- Born: January 25, 1937
- Died: January 10, 1995 (aged 57) London
- Occupations: Journalist, author, screenwriter
- Notable work: "The Summer Aeroplane" (1975), "Agatha" (1979)

= Kathleen Tynan =

Canadian-British author (1937–1995)

Kathleen Jeannette Halton Tynan (January 25, 1937 - January 10, 1995) was a Canadian-British journalist, author, and screenwriter.

==Early life==
Halton was the daughter of Canadian war correspondent Matthew Halton (1904–56) and Jean Campbell (1906–2001), and the sister of television journalist David Halton. She attended Oxford University before working for Newsweek, The Observer, and The Sunday Times in London.

In 1967, she gave up her career in journalism to marry theatre critic Kenneth Tynan (1927–80). She had previously been married to Oliver Gates; that marriage ended in divorce. Kenneth Tynan was married when the couple's relationship began. She also had a subsequent relationship with Franco-Swiss director Barbet Schroeder (born 1941).

==Work==
She published a novel, The Summer Aeroplane, in 1975. The novel was later adapted into the film Agatha – about the disappearance of Agatha Christie in the 1920s – starring Dustin Hoffman and Vanessa Redgrave. Tynan collaborated with Arthur Hopcraft on the screenplay. She later wrote a screenplay based on Louise Brooks' autobiography Lulu in Hollywood, but this film never was made.

Following Kenneth Tynan's death in 1980, she wrote the biography The Life of Kenneth Tynan (1987), her best-known book. She subsequently edited Profiles (1990), an anthology of her second husband's writing, as well as an anthology of his letters in 1994. She published some of her own theatre and literary criticism as well before her death from cancer in 1995.

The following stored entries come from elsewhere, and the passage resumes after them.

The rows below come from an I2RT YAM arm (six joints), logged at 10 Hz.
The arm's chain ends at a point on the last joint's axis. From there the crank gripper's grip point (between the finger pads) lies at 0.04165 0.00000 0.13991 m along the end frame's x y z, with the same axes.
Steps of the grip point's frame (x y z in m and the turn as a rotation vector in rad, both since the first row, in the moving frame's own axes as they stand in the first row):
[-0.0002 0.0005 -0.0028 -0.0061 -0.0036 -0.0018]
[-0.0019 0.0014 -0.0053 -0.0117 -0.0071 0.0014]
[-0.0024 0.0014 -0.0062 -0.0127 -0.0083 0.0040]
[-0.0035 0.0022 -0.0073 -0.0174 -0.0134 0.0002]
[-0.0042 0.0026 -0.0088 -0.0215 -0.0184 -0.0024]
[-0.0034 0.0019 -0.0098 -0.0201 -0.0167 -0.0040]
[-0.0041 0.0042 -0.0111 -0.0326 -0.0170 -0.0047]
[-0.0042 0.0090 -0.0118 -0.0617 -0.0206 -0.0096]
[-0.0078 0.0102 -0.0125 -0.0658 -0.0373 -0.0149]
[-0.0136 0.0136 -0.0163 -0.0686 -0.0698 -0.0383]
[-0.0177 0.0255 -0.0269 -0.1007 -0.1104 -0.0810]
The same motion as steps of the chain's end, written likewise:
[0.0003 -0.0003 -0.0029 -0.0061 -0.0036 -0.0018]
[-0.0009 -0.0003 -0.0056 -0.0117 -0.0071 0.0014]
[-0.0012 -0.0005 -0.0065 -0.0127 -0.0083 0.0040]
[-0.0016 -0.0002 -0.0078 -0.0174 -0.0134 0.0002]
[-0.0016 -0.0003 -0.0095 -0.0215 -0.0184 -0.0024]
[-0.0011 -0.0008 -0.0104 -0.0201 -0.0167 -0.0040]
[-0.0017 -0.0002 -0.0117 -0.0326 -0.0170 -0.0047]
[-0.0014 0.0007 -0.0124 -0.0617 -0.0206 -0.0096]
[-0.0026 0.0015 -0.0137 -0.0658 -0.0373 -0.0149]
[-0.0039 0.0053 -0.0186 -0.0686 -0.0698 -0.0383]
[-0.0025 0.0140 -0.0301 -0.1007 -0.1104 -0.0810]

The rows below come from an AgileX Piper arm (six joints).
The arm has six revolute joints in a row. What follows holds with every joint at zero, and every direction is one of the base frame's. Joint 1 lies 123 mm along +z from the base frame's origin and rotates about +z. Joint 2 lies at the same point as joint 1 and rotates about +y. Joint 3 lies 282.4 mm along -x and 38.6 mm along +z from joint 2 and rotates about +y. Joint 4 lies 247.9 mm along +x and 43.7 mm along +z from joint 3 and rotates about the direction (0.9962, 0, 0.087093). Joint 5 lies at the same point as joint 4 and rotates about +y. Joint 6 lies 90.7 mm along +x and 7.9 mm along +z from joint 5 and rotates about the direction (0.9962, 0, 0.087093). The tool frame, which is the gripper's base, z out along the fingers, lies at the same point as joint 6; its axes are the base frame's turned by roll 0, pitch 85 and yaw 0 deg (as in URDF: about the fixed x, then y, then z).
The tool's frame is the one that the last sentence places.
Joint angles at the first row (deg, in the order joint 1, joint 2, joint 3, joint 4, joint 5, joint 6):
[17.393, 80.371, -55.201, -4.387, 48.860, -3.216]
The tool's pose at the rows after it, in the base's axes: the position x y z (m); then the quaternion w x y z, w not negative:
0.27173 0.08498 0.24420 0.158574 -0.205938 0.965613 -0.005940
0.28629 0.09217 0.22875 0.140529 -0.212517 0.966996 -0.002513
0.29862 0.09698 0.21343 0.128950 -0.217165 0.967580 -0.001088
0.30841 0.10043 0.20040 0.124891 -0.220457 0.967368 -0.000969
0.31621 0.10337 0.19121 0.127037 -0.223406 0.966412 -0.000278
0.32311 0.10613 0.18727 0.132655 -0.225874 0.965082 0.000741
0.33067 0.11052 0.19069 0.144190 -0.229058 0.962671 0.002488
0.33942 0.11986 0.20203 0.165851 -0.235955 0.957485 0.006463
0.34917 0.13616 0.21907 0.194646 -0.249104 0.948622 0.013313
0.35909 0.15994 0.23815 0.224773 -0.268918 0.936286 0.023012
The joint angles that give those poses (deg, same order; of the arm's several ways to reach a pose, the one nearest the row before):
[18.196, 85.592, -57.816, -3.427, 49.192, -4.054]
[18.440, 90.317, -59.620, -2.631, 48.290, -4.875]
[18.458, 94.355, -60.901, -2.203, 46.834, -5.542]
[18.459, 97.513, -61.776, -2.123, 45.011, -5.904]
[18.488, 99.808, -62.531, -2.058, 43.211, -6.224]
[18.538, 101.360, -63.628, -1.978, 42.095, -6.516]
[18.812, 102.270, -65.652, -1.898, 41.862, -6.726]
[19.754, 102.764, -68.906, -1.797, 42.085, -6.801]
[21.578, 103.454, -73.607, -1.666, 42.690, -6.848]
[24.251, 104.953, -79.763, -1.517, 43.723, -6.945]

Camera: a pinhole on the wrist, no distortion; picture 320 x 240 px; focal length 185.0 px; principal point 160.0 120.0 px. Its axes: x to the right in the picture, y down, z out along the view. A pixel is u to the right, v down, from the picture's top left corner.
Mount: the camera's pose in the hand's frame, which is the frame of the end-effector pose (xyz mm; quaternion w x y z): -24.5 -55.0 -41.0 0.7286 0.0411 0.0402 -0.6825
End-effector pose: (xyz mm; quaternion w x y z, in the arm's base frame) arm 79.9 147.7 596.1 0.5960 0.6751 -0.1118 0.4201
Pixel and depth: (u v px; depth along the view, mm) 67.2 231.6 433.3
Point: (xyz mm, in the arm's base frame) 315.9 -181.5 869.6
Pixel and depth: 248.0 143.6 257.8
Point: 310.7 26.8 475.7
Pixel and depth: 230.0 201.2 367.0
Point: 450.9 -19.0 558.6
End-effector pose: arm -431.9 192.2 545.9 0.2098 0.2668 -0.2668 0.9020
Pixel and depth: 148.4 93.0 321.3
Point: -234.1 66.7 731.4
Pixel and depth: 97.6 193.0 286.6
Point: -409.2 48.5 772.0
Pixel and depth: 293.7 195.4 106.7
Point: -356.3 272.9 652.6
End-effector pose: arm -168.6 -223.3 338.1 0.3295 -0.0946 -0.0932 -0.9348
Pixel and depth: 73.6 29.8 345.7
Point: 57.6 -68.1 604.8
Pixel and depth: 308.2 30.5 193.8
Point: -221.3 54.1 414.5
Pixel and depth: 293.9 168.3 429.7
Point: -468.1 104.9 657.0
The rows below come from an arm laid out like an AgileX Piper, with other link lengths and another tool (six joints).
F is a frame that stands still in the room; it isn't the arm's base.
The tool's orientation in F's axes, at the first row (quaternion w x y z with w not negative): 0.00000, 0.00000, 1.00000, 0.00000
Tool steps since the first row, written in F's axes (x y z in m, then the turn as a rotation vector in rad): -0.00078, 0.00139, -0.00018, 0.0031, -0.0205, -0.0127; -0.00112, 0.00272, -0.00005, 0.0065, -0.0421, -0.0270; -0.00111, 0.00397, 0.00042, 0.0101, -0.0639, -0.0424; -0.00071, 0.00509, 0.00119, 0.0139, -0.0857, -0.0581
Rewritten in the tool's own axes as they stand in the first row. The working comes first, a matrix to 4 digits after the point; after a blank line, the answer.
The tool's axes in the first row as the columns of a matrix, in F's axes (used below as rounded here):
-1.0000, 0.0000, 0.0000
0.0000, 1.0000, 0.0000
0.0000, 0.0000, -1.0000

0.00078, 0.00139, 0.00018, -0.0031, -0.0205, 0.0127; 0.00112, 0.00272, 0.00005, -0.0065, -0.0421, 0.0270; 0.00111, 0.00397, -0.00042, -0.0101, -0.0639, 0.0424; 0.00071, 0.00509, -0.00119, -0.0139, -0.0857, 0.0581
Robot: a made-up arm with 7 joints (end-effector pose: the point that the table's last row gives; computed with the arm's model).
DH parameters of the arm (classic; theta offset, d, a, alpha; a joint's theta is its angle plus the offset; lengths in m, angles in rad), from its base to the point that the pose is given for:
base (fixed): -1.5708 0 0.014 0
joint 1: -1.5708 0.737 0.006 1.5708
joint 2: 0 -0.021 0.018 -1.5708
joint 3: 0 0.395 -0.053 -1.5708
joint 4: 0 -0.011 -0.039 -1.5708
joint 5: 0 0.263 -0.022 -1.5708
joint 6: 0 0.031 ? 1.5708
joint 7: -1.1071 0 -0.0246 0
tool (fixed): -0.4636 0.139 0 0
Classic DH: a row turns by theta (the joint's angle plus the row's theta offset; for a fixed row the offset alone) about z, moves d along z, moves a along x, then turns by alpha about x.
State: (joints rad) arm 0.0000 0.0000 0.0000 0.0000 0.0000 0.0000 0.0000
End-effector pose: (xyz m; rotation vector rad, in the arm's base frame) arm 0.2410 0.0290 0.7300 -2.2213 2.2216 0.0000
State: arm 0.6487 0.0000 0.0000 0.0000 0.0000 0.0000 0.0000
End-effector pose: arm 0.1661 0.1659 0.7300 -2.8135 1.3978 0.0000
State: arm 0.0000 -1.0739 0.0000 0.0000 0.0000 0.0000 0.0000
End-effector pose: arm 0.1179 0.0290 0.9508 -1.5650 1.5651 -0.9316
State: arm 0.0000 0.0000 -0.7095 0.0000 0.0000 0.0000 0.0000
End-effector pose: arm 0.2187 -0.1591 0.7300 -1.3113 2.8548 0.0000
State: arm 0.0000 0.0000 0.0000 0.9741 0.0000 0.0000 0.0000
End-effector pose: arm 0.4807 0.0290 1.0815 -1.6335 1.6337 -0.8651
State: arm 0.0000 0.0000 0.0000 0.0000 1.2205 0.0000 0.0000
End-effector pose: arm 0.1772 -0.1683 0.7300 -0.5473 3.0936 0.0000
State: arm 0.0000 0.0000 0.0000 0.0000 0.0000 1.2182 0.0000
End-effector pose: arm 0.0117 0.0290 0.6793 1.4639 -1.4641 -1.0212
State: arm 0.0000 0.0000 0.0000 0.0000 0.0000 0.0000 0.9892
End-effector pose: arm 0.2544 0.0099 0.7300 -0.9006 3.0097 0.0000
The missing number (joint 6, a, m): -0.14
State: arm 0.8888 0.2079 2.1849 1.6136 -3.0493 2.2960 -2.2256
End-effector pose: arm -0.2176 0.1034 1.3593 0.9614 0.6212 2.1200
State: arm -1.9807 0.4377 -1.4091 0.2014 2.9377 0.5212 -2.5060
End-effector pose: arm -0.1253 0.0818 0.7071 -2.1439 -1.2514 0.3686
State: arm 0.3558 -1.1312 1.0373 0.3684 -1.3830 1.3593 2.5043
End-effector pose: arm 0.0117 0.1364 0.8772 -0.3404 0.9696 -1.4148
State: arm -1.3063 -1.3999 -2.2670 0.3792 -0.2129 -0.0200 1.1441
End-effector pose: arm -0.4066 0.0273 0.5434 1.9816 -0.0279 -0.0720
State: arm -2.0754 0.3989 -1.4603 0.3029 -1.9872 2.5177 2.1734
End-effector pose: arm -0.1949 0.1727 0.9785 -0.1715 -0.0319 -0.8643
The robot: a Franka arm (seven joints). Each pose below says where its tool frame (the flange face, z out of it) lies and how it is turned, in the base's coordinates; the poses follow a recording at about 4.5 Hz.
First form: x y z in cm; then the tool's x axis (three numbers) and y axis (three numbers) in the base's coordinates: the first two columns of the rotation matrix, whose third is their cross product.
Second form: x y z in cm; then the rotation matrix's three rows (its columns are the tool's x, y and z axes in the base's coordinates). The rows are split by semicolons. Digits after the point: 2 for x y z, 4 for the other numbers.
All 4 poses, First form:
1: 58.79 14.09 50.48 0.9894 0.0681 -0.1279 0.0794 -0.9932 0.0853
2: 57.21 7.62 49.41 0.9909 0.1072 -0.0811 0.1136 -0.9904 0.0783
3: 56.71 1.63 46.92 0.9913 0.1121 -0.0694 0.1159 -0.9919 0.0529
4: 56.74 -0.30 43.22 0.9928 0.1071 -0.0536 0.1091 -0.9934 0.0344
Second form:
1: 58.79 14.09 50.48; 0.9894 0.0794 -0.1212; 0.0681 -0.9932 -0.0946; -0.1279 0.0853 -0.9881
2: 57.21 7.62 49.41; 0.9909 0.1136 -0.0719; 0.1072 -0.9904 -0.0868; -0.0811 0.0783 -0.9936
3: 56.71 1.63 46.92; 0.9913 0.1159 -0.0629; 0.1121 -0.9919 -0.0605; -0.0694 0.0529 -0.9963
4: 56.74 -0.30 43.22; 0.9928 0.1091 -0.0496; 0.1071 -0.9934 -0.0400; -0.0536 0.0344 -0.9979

Kathleen Tynan was mentioned in Helen Fielding's 1996 novel Bridget Jones's Diary: "I read in an article that Kathleen Tynan, late wife of the late Kenneth, had 'inner poise' and, when writing, was to be found immaculately dressed, sitting at a small table in the center of the room sipping at a glass of chilled white wine", that information coming from Tynan's obituary by Joan Juliet Buck.

In the television film Kenneth Tynan: In Praise of Hardcore (2005), she was portrayed by Catherine McCormack.